Saved data entries
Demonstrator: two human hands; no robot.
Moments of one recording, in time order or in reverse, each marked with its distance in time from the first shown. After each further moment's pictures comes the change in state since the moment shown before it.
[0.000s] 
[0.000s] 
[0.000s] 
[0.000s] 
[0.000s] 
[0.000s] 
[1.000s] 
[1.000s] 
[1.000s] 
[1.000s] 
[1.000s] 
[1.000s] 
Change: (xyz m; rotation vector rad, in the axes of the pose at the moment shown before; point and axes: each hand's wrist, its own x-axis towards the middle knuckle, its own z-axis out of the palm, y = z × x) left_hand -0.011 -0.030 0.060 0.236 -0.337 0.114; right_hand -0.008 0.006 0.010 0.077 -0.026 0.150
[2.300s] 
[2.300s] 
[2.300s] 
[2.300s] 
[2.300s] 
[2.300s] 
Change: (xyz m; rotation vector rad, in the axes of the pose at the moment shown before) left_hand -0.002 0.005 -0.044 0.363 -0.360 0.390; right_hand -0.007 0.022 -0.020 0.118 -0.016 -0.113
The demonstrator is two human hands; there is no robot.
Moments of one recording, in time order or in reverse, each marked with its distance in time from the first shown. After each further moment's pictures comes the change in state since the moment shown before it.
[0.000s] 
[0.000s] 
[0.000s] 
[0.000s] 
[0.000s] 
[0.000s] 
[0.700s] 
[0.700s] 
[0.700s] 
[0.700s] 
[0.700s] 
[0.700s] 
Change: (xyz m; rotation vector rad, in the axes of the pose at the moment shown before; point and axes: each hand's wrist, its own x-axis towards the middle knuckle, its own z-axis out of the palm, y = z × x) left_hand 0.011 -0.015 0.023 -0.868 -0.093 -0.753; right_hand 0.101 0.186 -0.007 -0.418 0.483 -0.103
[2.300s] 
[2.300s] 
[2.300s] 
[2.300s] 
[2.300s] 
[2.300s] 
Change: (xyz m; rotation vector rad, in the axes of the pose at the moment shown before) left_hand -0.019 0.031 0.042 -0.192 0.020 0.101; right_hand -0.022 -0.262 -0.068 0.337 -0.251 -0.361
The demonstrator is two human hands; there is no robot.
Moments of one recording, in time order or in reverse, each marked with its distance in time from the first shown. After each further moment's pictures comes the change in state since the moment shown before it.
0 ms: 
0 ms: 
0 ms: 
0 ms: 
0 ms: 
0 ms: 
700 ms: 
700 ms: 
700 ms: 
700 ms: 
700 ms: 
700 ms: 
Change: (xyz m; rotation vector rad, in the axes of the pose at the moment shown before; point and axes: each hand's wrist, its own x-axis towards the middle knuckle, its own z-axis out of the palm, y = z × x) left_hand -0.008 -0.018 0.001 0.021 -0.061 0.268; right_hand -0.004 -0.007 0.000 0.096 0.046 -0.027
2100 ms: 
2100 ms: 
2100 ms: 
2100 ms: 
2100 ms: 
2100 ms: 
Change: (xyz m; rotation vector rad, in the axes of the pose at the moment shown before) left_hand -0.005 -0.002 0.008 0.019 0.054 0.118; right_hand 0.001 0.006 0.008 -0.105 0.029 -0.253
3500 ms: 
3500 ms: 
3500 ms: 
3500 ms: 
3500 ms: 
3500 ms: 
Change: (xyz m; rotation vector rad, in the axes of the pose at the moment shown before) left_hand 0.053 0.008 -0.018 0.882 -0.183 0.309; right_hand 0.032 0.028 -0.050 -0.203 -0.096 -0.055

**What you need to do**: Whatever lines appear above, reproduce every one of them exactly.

**Expected output**:
Demonstrator: two human hands; no robot.
Moments of one recording, in time order or in reverse, each marked with its distance in time from the first shown. After each further moment's pictures comes the change in state since the moment shown before it.
[0.000s] 
[0.000s] 
[0.000s] 
[0.000s] 
[0.000s] 
[0.000s] 
[1.000s] 
[1.000s] 
[1.000s] 
[1.000s] 
[1.000s] 
[1.000s] 
Change: (xyz m; rotation vector rad, in the axes of the pose at the moment shown before; point and axes: each hand's wrist, its own x-axis towards the middle knuckle, its own z-axis out of the palm, y = z × x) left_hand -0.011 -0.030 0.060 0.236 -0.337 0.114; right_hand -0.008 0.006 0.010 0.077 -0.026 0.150
[2.300s] 
[2.300s] 
[2.300s] 
[2.300s] 
[2.300s] 
[2.300s] 
Change: (xyz m; rotation vector rad, in the axes of the pose at the moment shown before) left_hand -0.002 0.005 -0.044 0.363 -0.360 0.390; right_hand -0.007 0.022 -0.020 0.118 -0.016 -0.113
The demonstrator is two human hands; there is no robot.
Moments of one recording, in time order or in reverse, each marked with its distance in time from the first shown. After each further moment's pictures comes the change in state since the moment shown before it.
[0.000s] 
[0.000s] 
[0.000s] 
[0.000s] 
[0.000s] 
[0.000s] 
[0.700s] 
[0.700s] 
[0.700s] 
[0.700s] 
[0.700s] 
[0.700s] 
Change: (xyz m; rotation vector rad, in the axes of the pose at the moment shown before; point and axes: each hand's wrist, its own x-axis towards the middle knuckle, its own z-axis out of the palm, y = z × x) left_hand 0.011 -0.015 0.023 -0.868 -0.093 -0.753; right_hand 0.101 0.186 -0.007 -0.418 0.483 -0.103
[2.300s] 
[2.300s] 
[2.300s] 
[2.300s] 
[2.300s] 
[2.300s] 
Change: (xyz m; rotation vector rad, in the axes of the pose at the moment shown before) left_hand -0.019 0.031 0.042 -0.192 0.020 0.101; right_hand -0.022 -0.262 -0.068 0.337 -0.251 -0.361
The demonstrator is two human hands; there is no robot.
Moments of one recording, in time order or in reverse, each marked with its distance in time from the first shown. After each further moment's pictures comes the change in state since the moment shown before it.
0 ms: 
0 ms: 
0 ms: 
0 ms: 
0 ms: 
0 ms: 
700 ms: 
700 ms: 
700 ms: 
700 ms: 
700 ms: 
700 ms: 
Change: (xyz m; rotation vector rad, in the axes of the pose at the moment shown before; point and axes: each hand's wrist, its own x-axis towards the middle knuckle, its own z-axis out of the palm, y = z × x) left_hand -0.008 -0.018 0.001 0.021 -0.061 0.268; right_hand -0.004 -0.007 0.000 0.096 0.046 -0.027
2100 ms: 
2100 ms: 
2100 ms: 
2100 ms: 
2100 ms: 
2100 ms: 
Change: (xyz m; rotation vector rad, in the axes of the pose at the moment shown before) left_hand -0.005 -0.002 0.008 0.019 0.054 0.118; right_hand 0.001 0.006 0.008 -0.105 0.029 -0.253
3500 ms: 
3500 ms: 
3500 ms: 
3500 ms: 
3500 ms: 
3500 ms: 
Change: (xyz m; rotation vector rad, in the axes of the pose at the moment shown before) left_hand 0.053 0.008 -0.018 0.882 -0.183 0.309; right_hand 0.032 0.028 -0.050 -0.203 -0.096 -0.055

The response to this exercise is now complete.